Excessive body mass predisposes not only to a higher incidence of incorrect body posture in children and adolescents, but it can also have negative impact on the whole metabolism, including the bone system [15–17, 26, 29, 41]. Considering the fact that the prevalence of these disorders among school children is high, one should stress the importance of preventive programs [34, 35, 42, 46]. Apart from increasing the level of physical activities and promoting healthy lifestyles, another key preventive action should be aimed at making the children adopt the habit of maintaining proper posture. The joint prevalence of incorrect posture and obesity among children calls for urgent preventive activities which would incorporate not only the factors related to excessive body mass but also age. Due to the fact that in the developmental period, a large number of cases with postural errors of functional nature are observed, the corrective gymnastic exercises should take into consideration the age of the studied population.

Conclusions

The obesity was associated with incorrect body posture for both gender to 7–12 years of age, and the most common postural deviations in obese children and adolescents were valgus knees and flat feet. Overweight and obesity in children and adolescents, predisposing to higher occurrence of some types of postural errors, call for prevention programs addressing both health problems.

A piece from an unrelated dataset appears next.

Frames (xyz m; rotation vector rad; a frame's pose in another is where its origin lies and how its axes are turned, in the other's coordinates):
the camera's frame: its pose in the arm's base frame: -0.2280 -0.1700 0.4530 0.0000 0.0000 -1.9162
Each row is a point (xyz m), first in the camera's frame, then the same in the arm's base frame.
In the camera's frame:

What is Known: • The increase in the prevalence of overweight and obesity among children and adolescents has drawn attention to additional health complications which may occur in this population such as occurrence of incorrect body posture.

What is New: • The modified chart of postural errors proved to be an effective tool in the assessment of incorrect body posture.• This chart may be used in the assessment of posture during screening tests and prevention actions at school.